Does this design impact my code design so that I exclude technologies like Task Parallel Library?
This is on topic to Programmers.SE because it impacts the long-term scalability of muti-threaded code on cloud platforms.
3
Cloud computing deals with ridiculously parallel problems by default, like serving up resources from a URL. There are several ways to achieve parallelism, regardless of the number of cores you have. You should build your application knowing how you intend to take advantage of it. You can get cloud instances with multiple cores and lots of RAM, but they cost more.
Most web services run within an embedded web server (like Spring Boot web services for example). The parallelism you need is taken care of by the server, so as long as you don’t add points of contention your service remains ridiculously parallel and you don’t have to think about threads at all.
That said, one service can only handle so many clients at once. That’s why cloud solutions typically bring another instance online and distribute traffic between the instances of your service. Many times it is much cheaper to have another instance for a short burst of traffic than it is to have one instance with multiple cores.
What you aren’t seeing is that your service is usually hosted on a server with multiple cores, but it only looks like one to you. When you have multiple copies of your web service running, you are also using multiple cores.
The point being the parallelism is there, you just need to know how not to mess it up. For that you need to understand how parallelism works, etc.
You mentioned the Task Parallel Library, and that is a key feature in Microsoft’s approach for web services–particularly when paired with async
and await
. Understanding how that works will really help your application handle more concurrent users. It is time well spent.
No, you actually should. I would even go as far as to say – everyone should.
Parallel programming is actually a huge problem for the whole industry, it’s a topic universities, tutorials, project managers and architects usually shy away from. This is bad, very bad, and should be fixed ASAP.

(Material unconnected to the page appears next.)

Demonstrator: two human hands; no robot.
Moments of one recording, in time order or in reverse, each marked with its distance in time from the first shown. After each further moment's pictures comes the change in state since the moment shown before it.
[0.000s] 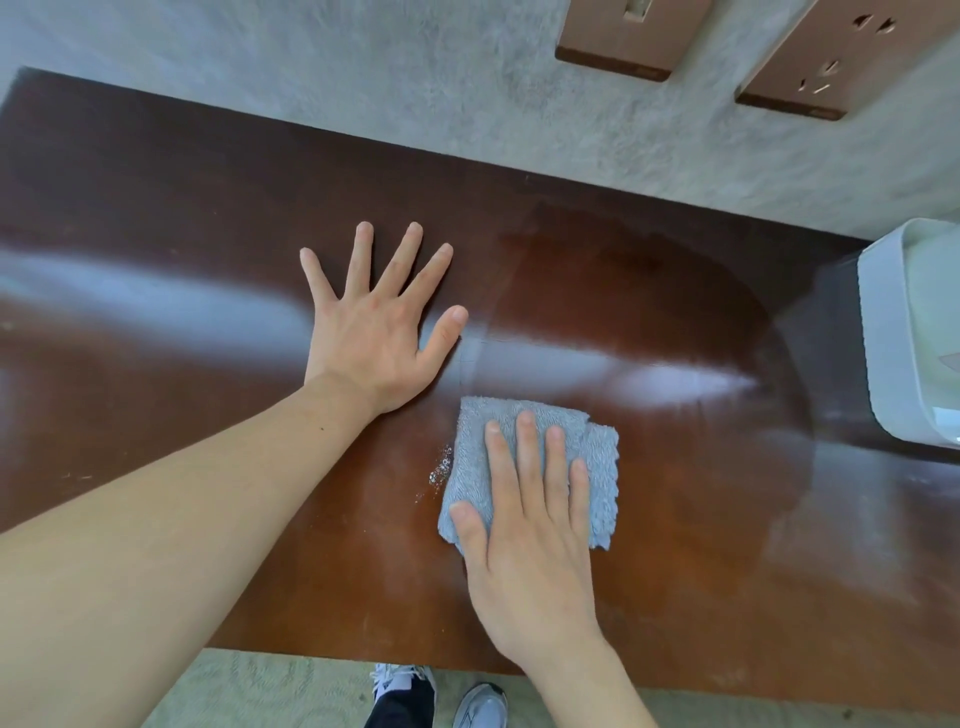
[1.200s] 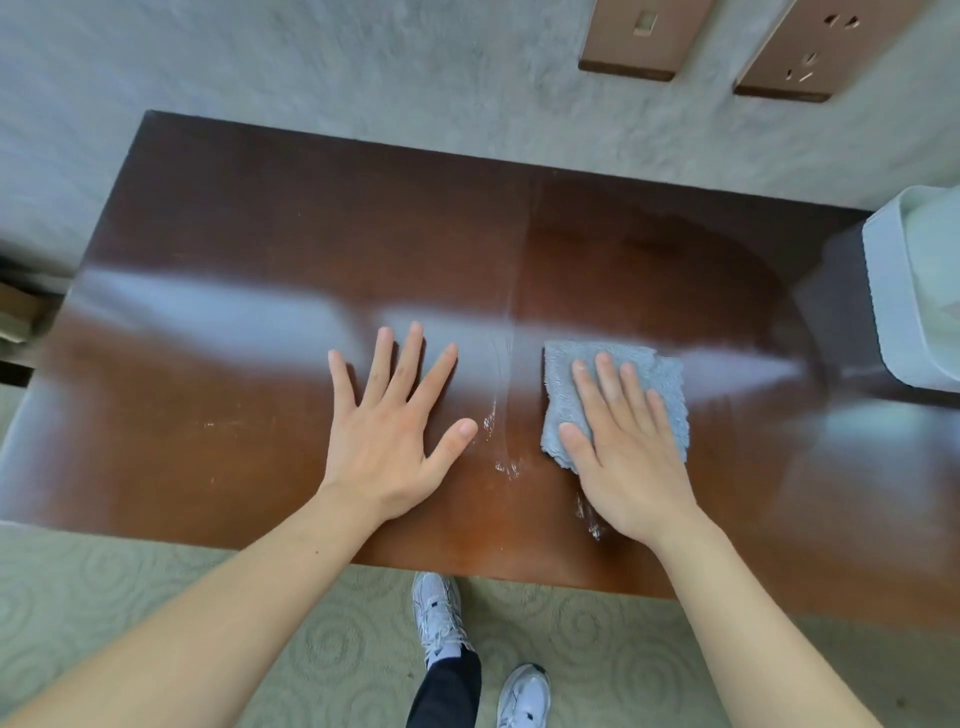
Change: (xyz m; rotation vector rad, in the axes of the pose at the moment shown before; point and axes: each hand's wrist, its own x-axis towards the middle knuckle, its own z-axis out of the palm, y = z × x) left_hand -0.140 -0.013 -0.002 0.010 -0.110 0.059; right_hand 0.013 0.057 -0.022 0.003 -0.068 -0.055
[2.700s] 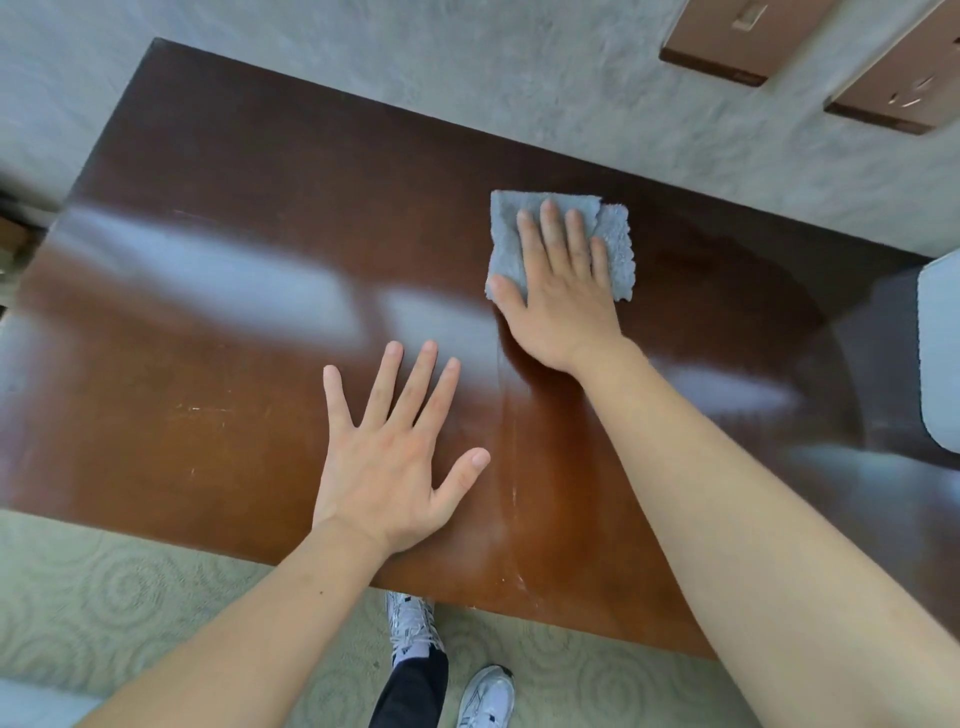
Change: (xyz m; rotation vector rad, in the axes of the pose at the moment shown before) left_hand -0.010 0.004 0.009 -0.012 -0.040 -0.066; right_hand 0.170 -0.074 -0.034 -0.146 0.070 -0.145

Parallel programming is not actually that hard, but it needs a different mindset that most people are not comfortable with. Decent multi-threaded apps can be written with just knowing and abiding by the rule that all function calls should be reentrant and shared objects protected. This solves most of the problems.

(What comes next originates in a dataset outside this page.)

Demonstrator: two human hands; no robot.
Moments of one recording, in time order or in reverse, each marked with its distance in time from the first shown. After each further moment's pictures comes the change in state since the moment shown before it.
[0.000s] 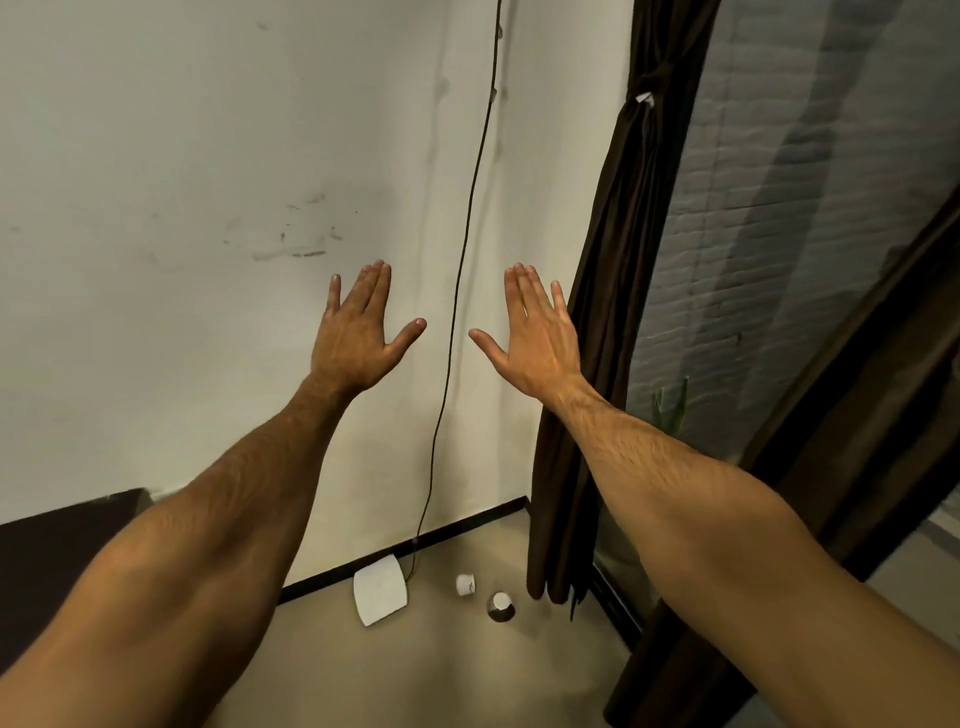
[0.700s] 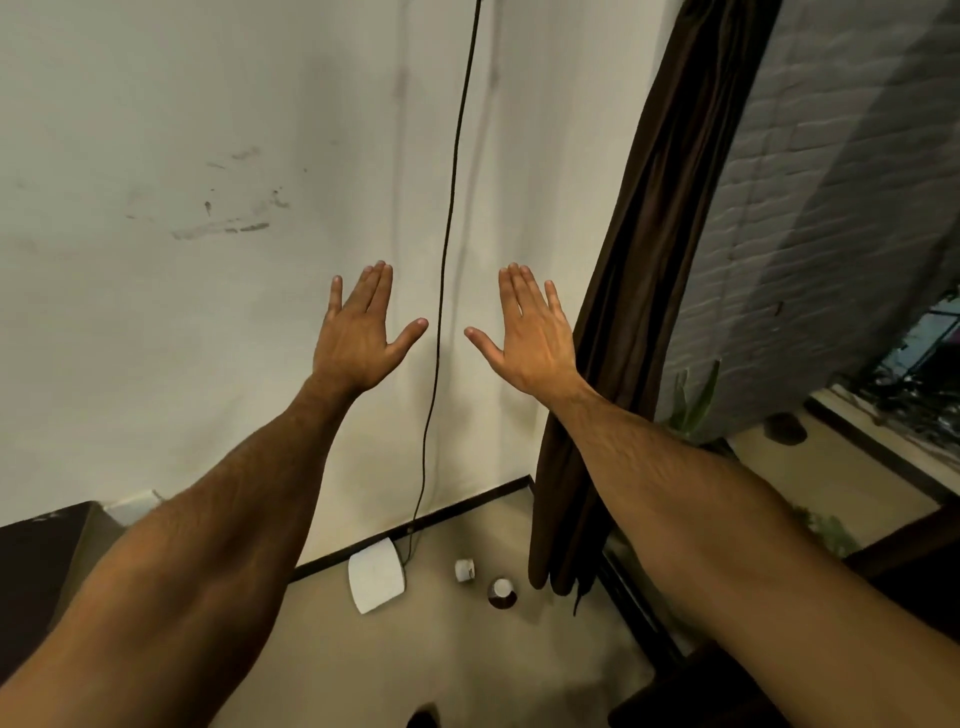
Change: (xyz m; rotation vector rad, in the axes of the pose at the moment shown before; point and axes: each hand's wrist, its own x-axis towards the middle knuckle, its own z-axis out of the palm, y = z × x) left_hand 0.099 -0.024 0.154 -0.026 -0.124 -0.024; right_hand 0.090 0.051 0.155 0.064 -0.163 0.004
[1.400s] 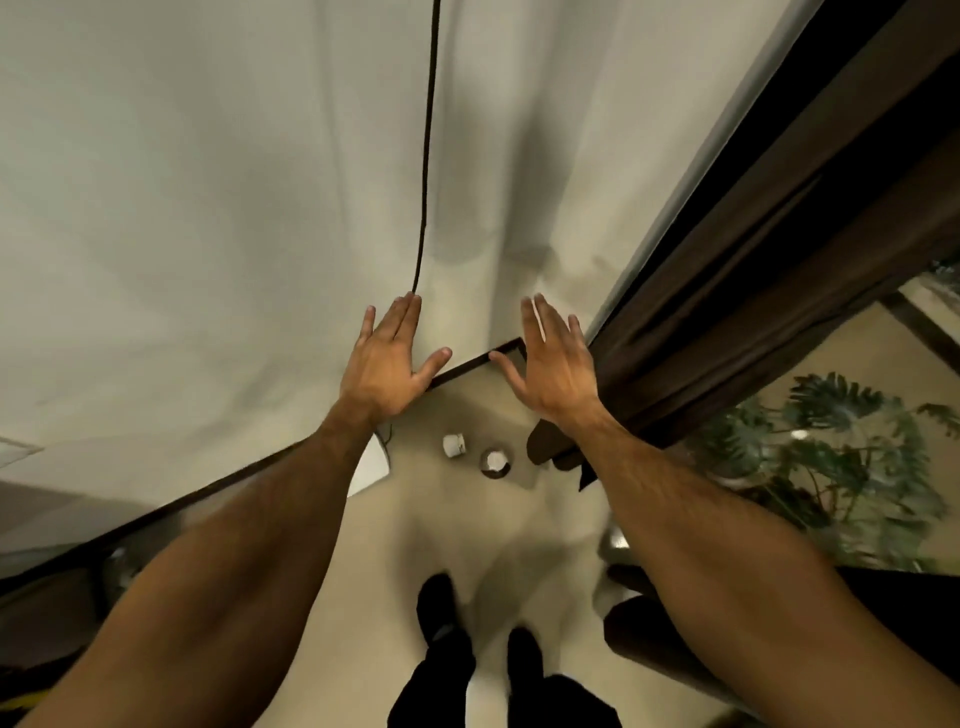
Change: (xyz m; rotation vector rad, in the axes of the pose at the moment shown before) left_hand -0.065 -0.063 0.329 -0.240 -0.491 0.007; right_hand -0.074 -0.002 0.302 0.028 -0.429 0.178
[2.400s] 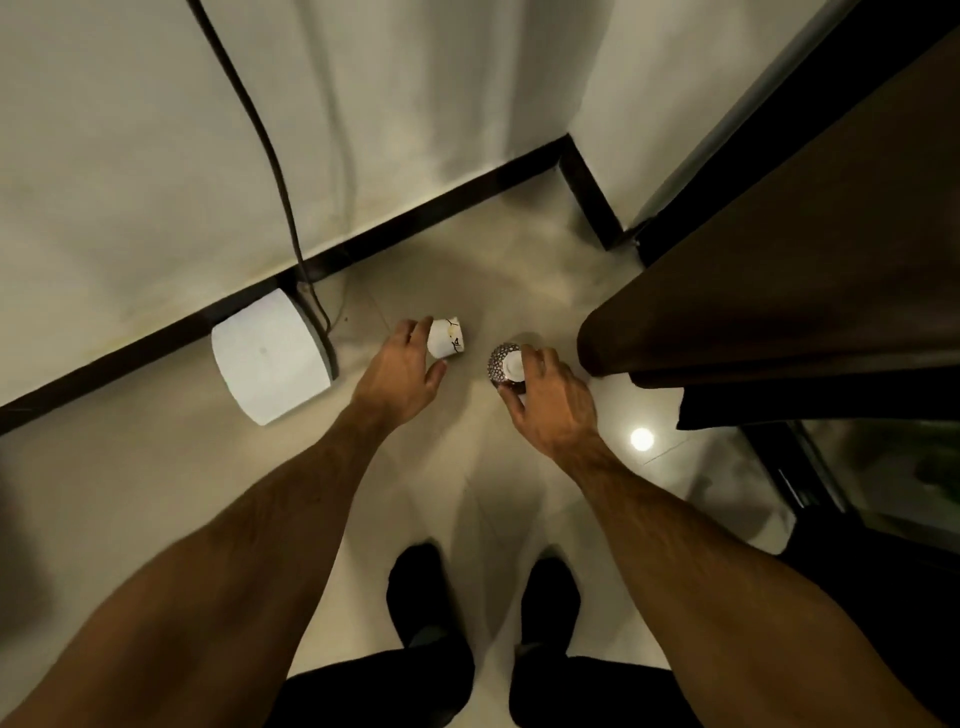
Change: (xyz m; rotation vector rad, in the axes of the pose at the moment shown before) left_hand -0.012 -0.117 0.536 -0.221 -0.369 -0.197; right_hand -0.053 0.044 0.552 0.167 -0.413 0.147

But getting used to that is problematic. Documentation is not always threading aware, or does not explicitly talk about threads. Bread and butter safety nets like unit-tests fail miserably in parallel programming. Thread joining and abnormal termination/cancellation is a huge issue. And deadlocks are one scary thing as soon as people start getting overly creative.

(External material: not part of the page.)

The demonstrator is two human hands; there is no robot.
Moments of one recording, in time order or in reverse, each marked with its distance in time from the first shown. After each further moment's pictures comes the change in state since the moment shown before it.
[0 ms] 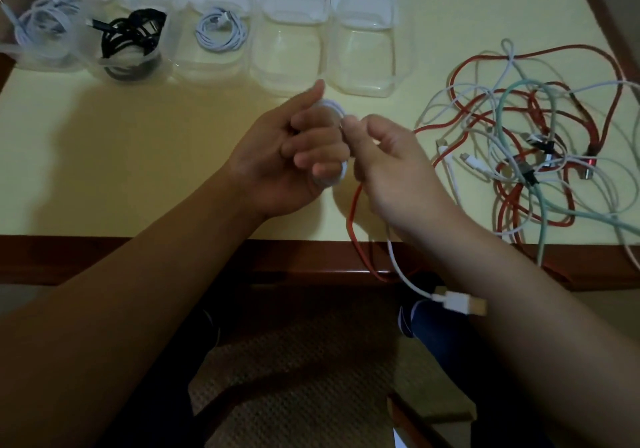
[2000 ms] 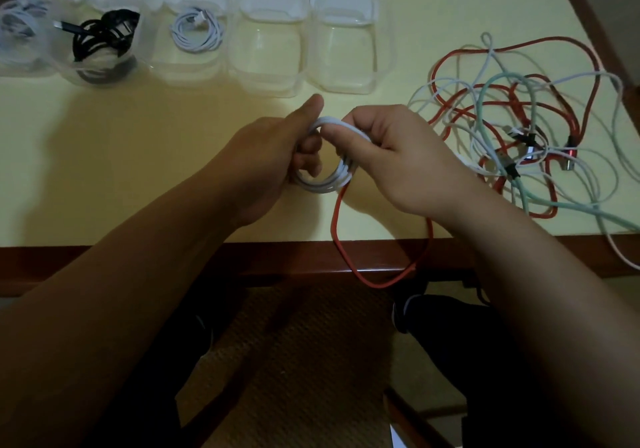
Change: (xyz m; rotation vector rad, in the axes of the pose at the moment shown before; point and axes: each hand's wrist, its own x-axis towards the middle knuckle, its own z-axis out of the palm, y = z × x) left_hand 0.003 -0.017 0.022 0.976 0.772 0.294; right_hand 0.011 -0.009 -0.040 -0.392 -0.201 -0.219
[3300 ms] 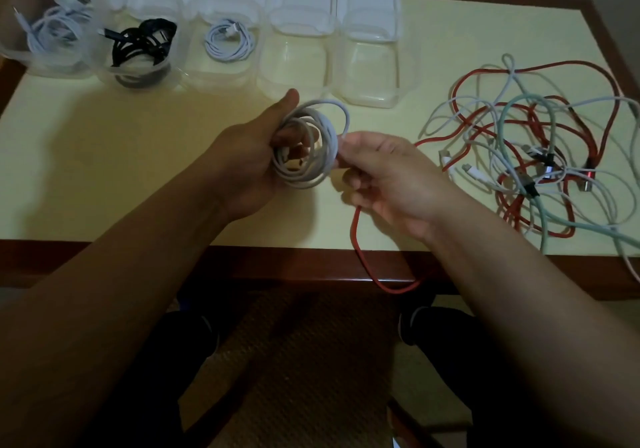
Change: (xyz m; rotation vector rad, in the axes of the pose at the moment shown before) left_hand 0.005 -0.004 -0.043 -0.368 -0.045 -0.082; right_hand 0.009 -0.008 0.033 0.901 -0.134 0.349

This extra complexity is enough that most people just forget about extra threads, heck, even I used to, and even now I sometimes “forget” about threads. This is also a perfect way for cloud providers to forget about multi-cores, and run more VMs on the base hardware.
But this is wrong, computing power growth is in threads now, we as programmers have to get used to the new world, and we should try to use the threads whenever possible.
1
For sure, you should plan for the execution environment you are expecting to use.
The cloud platform I use lets me define VMs with multiple CPUs. If explicit parallelism is important to you, select a different vendor.
This certainly hampers concurrency prospects, but there are cases when a single-threaded program running on a single core could still benefit from multiple threads : every time the thread waits for something (e.g. blocking IO).
Let’s say this program executes a set of similar tasks where each involves C compute time and W wait time, then to keep the single core fully utilized you need W/C threads.
Here’s the general formula, given those definitions:
Ncpu = number of CPUs
Ucpu = target CPU utilization; 0 <= Ucpu <= 1
W/C = ratio of wait time to compute time
The optimal number of threads to keep CPUs at the dezired utilisation is :
Nthreads = Ncpu * Ucpu * (W/C)
This means that multiple threads do not improve performance (only) when there are more runnable threads than available CPUs.
Generally in the cloud you want to “scale horizontally” instead of vertically. Elastically adding VMs to handle peak loads reduces your cost, whereas CPUs/cores generally can’t be added or removed elastically.